### Saved entries
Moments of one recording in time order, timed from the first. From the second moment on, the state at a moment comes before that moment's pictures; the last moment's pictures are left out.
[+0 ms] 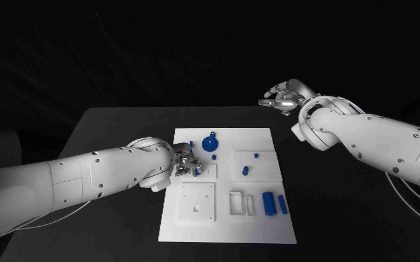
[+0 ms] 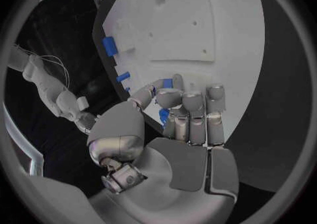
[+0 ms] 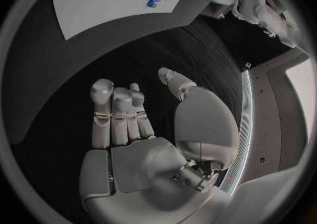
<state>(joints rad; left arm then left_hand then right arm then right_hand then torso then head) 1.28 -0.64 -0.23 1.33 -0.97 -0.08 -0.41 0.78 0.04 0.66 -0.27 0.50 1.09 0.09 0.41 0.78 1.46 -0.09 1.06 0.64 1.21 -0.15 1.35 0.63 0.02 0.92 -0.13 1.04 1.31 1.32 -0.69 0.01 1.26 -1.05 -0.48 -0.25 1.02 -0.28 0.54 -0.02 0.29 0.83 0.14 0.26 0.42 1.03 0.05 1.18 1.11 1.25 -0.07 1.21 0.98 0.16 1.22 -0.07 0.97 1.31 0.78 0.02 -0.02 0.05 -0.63</state>
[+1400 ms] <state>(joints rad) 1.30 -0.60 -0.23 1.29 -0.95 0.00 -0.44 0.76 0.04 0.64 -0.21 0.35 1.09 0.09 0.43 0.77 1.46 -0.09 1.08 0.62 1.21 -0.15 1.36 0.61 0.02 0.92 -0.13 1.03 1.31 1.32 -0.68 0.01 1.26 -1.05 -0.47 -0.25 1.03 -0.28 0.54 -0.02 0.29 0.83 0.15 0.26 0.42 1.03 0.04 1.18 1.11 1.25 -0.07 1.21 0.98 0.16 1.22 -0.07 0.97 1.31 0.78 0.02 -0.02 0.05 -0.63</state>
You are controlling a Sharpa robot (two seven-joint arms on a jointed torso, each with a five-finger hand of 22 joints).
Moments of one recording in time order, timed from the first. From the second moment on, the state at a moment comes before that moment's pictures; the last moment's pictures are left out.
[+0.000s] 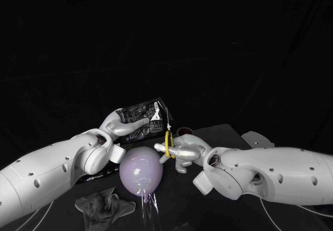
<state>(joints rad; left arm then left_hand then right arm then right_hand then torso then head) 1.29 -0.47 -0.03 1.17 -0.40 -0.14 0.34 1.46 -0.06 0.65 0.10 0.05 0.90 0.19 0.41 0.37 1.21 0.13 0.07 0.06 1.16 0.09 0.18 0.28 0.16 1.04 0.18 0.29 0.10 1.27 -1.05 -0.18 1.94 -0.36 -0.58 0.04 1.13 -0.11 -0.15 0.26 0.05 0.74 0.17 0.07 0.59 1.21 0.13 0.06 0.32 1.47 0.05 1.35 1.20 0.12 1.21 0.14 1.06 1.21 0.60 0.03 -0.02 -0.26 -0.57</state>
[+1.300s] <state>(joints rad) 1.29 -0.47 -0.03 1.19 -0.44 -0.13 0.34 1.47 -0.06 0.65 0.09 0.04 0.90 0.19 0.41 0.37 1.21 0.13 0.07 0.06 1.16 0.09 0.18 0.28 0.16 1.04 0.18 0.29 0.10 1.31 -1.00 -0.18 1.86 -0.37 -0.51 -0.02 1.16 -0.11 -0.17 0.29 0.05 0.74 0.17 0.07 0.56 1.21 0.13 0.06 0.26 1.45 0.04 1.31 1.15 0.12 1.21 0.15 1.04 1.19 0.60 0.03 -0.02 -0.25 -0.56</state>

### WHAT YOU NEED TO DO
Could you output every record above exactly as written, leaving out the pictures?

### ANSWER TO THIS TASK
Moments of one recording in time order, timed from the first. From the second moment on, the state at a moment comes before that moment's pictures; the last moment's pictures are left out.
[+0 ms] 
[+0 ms] 
[+0 ms] 
<state>(joints rad; left arm then left_hand then right arm then right_hand then torso then head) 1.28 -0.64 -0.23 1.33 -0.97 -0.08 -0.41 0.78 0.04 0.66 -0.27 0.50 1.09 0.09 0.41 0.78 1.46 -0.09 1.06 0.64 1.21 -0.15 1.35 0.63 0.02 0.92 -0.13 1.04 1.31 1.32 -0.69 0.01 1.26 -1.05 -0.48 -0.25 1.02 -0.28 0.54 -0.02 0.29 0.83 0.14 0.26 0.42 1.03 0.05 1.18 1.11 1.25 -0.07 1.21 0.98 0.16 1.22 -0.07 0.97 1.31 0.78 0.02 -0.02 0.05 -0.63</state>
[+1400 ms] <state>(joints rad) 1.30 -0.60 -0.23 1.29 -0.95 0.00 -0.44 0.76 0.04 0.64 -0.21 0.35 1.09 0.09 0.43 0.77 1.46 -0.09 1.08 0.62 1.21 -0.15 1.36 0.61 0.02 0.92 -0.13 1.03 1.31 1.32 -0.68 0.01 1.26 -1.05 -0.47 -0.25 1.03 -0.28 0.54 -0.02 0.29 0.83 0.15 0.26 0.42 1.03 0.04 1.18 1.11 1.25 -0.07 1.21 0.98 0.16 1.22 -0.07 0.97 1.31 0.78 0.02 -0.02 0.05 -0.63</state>
You are controlling a Sharpa robot (two seven-joint arms on a jointed torso, each with a five-finger hand of 22 joints).
Moments of one recording in time order, timed from the first. From the second moment on, the state at a moment comes before that moment's pictures; the last moment's pictures are left out.
[+0.000s] 
<state>(joints rad; left arm then left_hand then right arm then right_hand then torso then head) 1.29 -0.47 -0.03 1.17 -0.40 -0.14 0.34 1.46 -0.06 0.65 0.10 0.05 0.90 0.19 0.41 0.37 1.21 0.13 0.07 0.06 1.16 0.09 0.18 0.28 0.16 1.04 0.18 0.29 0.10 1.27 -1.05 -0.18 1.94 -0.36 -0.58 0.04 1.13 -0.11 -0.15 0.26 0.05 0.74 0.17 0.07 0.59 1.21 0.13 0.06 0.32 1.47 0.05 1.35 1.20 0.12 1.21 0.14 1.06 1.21 0.60 0.03 -0.02 -0.26 -0.57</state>
[+1.300s] <state>(joints rad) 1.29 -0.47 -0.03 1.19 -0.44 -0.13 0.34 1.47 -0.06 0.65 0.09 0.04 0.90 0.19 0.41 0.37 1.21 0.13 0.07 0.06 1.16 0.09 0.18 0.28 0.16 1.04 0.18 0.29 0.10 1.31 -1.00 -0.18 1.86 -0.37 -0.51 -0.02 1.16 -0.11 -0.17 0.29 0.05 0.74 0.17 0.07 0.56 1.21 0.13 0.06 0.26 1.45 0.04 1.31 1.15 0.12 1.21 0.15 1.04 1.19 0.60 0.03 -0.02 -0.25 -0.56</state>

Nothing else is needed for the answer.